Schäuble selbst sagte später dazu: „Solange die Entscheidungen für Wirtschafts-, Finanz-, Sozial- und Arbeitsmarktpolitik in den Mitgliedstaaten getroffen werden – das kann man ändern, wenn man die Mehrheit dafür hat; diese haben wir aber derzeit nicht –, müssen die Mitgliedstaaten auch die Verantwortung für die Folgen ihrer Entscheidungen tragen. Sonst treffen sie die falschen Entscheidungen. Das ist kein Mangel an Solidarität, sondern die Voraussetzung dafür, dass wir in Europa Solidarität leisten.“  

Letztlich waren es weder Schäuble noch Merkel oder die EU-Kommission in Brüssel, die den Ausweg aus der Eurokrise fanden. Sondern der damalige EZB-Präsident Mario Draghi, der mit einer umfassenden Bestandsgarantie für den Euro („What ever it takes“) die Eurozone rettete. Über die folgenden Niedrigzinsen dank Draghis Geldpolitik konnte Schäuble noch leichter seine Bundeshaushalte ohne neue Schulden vorlegen.  
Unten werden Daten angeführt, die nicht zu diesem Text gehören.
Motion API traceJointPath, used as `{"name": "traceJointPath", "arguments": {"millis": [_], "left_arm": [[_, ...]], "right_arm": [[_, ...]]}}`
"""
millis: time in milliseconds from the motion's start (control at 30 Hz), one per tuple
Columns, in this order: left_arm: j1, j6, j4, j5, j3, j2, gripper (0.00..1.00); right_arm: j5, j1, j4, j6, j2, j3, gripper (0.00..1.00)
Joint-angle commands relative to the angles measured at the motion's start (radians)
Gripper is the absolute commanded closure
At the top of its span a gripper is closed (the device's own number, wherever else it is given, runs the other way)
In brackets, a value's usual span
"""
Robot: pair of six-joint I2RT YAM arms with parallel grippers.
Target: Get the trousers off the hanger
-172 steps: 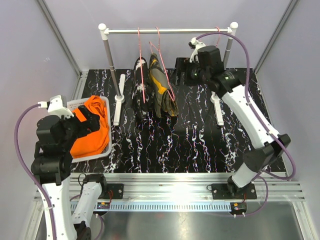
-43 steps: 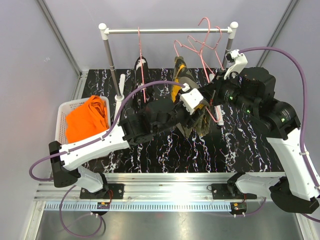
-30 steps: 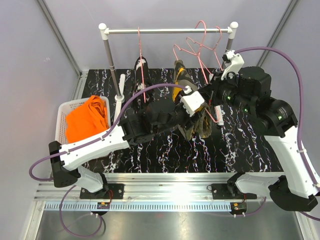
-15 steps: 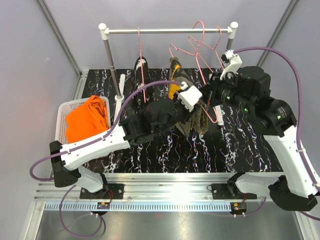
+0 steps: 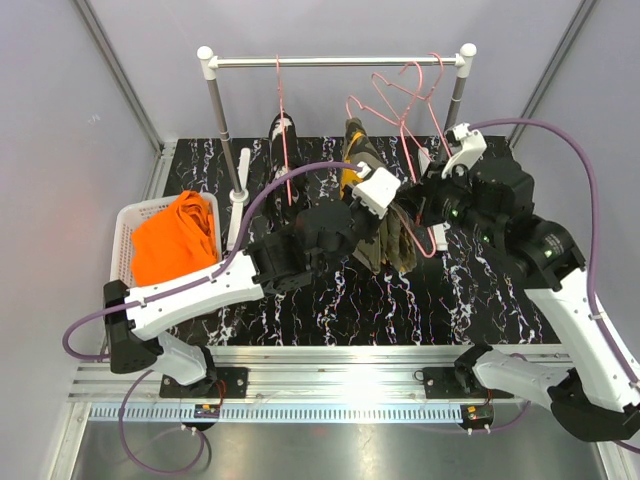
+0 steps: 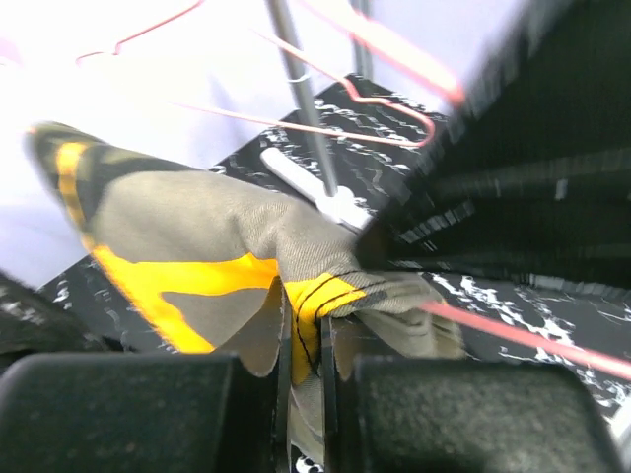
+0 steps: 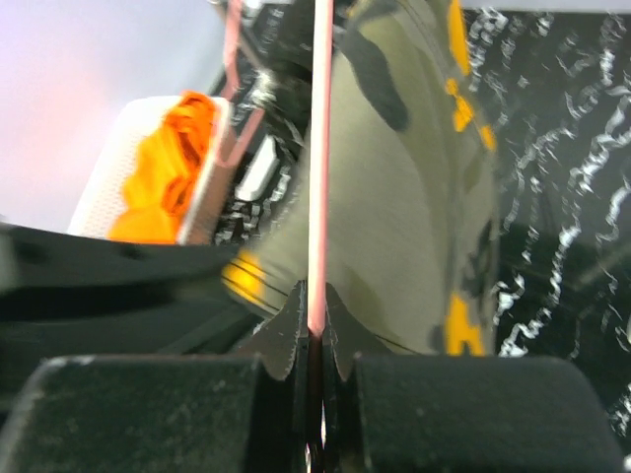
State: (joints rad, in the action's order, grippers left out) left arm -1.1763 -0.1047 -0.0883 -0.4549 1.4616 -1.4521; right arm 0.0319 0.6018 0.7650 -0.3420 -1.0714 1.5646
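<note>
The dark olive trousers (image 5: 396, 243) with a yellow-orange patch hang on a pink hanger (image 5: 402, 105) in the middle of the rack. My left gripper (image 5: 392, 212) is shut on a fold of these trousers (image 6: 197, 222); cloth is pinched between the jaws of the gripper (image 6: 304, 340). My right gripper (image 7: 316, 317) is shut on the hanger's pink wire (image 7: 317, 148), beside the olive cloth (image 7: 414, 197). The black speckled trousers (image 5: 283, 135) hang on another pink hanger at the left. The orange trousers (image 5: 175, 240) lie in the basket.
A white basket (image 5: 124, 226) stands at the table's left edge. The rack's rail (image 5: 330, 62) spans the back on two posts with white feet (image 5: 237, 205). An empty pink hanger (image 5: 434, 80) hangs near the right post. Both arms crowd the middle.
My left gripper has shut on the olive trousers. The right arm has shifted slightly, and the hanger has swung with it.
</note>
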Motion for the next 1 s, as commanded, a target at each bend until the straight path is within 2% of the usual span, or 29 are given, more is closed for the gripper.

Wolfgang Schäuble und der frühere griechische Finanzminister Yanis Varoufakis führten harte Debatten um den Sparkurs in Griechenland während der Eurokrise
Wolfgang Schäuble und der frühere griechische Finanzminister Yanis Varoufakis führten harte Debatten um den Sparkurs in Griechenland während der Eurokrise
© Zoonar / IMAGO

Schaut man Schäubles Rolle als Finanzpolitiker zurück, so scheint es, als habe das Bundesverfassungsgericht mit seinem Urteil zur Schuldenbremse vom 15. November 2023 Schäubles politisches Vermächtnis festgeschrieben. Das höchste deutsche Gericht verdonnerte die Politik dazu, die von ihm so mustergültig eingehaltene Schuldenbremse auch weiter zu beachten.  

Doch während seine CDU-Parteifreunde triumphierten, schlug Schäuble nach dem Urteil sehr zurückhaltende Töne an: Das Urteil binde auch künftige Bundesregierungen, auch solche, die von CDU und CSU wieder angeführt würden, mahnte Schäuble bei einem seiner letzten Auftritte vor der Unionsfraktion im Bundestag. Dies verpflichte schon jetzt in der Opposition, etwa, wenn es darum gehe, glaubwürdig Alternativen zur Regierungspolitik zu formulieren. Alles, was die Union vorschlage oder fordere, müsse realistisch und finanzierbar sein, berichtete Schäuble kurz darauf auch im Gespräch mit dem „Spiegel“. Man kann das auch so lesen: Wer Geld für Sozialausgaben oder die Bewältigung des Klimawandels ausgeben will, muss anderswo einsparen oder die Steuern erhöhen – oder eben beides tun. Dafür habe er viel Applaus bekommen, erzählte er – dennoch hätten die ersten Unionskollegen gleich danach Steuererhöhungen wieder ausgeschlossen, schob Schäuble mit dem für ihn üblichen Sarkasmus hinterher.  

So wirken heute zwei weitere Sätze aus dem „Spiegel-Gespräch“ wie das eigentliche Vermächtnis des (Finanz-)Politikers Wolfgang Schäuble: „Sie gewinnen mehr Zustimmung, wenn Sie den Leuten nicht nach dem Munde reden“, habe er seinen Unionskollegen noch mit auf den Weg gegeben. „Nur wenn Sie den Menschen widersprechen, glauben sie Ihnen.“  

Gut möglich, dass solche Ratschläge Schäubles künftig am meisten fehlen werden – auch in seiner eigenen Partei.